▸ **Available data**
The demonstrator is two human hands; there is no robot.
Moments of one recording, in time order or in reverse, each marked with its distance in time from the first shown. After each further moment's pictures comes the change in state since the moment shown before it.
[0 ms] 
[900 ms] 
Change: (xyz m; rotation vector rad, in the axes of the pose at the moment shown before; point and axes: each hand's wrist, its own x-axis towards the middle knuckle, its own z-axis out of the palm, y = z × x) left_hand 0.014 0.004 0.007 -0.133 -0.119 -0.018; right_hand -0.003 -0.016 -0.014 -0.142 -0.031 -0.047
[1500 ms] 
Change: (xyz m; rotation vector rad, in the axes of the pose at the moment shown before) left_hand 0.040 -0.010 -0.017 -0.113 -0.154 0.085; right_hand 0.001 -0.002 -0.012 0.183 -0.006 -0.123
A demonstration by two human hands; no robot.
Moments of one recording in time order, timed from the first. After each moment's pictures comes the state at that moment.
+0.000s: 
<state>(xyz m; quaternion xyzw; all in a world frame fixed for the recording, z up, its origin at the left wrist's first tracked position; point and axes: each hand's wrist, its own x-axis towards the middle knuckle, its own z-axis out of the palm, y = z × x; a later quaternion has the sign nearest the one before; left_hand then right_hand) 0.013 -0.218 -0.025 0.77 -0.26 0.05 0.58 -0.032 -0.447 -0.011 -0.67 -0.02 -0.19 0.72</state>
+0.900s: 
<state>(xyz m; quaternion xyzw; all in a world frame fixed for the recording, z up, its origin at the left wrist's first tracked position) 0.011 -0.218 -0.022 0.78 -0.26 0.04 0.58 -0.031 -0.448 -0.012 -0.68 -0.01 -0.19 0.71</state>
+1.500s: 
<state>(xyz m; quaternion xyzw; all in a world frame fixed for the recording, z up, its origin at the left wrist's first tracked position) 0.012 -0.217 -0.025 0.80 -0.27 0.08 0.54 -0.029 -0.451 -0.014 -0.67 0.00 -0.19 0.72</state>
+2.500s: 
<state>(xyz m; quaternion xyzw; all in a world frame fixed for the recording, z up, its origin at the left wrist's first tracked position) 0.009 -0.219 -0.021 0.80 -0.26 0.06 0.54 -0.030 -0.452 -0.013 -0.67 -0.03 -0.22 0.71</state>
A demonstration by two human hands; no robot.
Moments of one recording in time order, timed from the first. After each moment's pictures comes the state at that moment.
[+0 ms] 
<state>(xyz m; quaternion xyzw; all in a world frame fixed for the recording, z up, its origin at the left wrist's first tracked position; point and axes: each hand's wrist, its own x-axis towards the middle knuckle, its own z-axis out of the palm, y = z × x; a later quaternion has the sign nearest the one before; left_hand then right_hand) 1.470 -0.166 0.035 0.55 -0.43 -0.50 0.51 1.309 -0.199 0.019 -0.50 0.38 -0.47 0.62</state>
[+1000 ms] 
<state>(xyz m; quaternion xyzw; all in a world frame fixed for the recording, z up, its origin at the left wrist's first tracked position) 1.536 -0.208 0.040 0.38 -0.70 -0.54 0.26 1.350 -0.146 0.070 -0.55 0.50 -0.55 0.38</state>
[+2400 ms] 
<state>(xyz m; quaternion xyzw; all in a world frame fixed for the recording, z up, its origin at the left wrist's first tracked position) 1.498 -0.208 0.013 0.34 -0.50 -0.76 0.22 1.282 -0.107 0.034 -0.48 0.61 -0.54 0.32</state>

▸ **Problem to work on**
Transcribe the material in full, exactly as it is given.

▸ **Answer space**
The demonstrator is two human hands; there is no robot.
Moments of one recording, in time order or in reverse, each marked with its distance in time from the first shown. After each further moment's pictures comes the change in state since the moment shown before it.
[0 ms] 
[900 ms] 
Change: (xyz m; rotation vector rad, in the axes of the pose at the moment shown before; point and axes: each hand's wrist, its own x-axis towards the middle knuckle, its own z-axis out of the palm, y = z × x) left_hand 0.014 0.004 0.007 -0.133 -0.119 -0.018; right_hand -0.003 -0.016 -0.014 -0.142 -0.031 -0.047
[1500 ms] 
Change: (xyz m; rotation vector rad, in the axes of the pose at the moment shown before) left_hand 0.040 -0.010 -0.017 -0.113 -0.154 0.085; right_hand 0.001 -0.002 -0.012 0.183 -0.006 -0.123
A demonstration by two human hands; no robot.
Moments of one recording in time order, timed from the first. After each moment's pictures comes the state at that moment.
+0.000s: 
<state>(xyz m; quaternion xyzw; all in a world frame fixed for the recording, z up, its origin at the left wrist's first tracked position; point and axes: each hand's wrist, its own x-axis towards the middle knuckle, its own z-axis out of the palm, y = z × x; a later quaternion has the sign nearest the one before; left_hand then right_hand) 0.013 -0.218 -0.025 0.77 -0.26 0.05 0.58 -0.032 -0.447 -0.011 -0.67 -0.02 -0.19 0.72</state>
+0.900s: 
<state>(xyz m; quaternion xyzw; all in a world frame fixed for the recording, z up, its origin at the left wrist's first tracked position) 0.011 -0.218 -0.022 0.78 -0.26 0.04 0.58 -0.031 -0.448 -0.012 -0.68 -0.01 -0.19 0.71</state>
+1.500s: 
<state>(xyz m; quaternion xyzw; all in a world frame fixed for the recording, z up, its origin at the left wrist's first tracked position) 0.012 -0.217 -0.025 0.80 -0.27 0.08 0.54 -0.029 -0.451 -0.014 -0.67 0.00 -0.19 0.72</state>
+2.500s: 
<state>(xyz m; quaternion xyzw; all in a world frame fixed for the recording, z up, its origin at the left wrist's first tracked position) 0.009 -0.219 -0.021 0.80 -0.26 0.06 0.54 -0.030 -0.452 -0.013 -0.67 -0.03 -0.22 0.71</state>
A demonstration by two human hands; no robot.
Moments of one recording in time order, timed from the first. After each moment's pictures comes the state at that moment.
[+0 ms] 
<state>(xyz m; quaternion xyzw; all in a world frame fixed for the recording, z up, its origin at the left wrist's first tracked position; point and axes: each hand's wrist, its own x-axis towards the middle knuckle, its own z-axis out of the palm, y = z × x; a later quaternion has the sign nearest the one before; left_hand then right_hand) 1.470 -0.166 0.035 0.55 -0.43 -0.50 0.51 1.309 -0.199 0.019 -0.50 0.38 -0.47 0.62</state>
[+1000 ms] 
<state>(xyz m; quaternion xyzw; all in a world frame fixed for the recording, z up, its origin at the left wrist's first tracked position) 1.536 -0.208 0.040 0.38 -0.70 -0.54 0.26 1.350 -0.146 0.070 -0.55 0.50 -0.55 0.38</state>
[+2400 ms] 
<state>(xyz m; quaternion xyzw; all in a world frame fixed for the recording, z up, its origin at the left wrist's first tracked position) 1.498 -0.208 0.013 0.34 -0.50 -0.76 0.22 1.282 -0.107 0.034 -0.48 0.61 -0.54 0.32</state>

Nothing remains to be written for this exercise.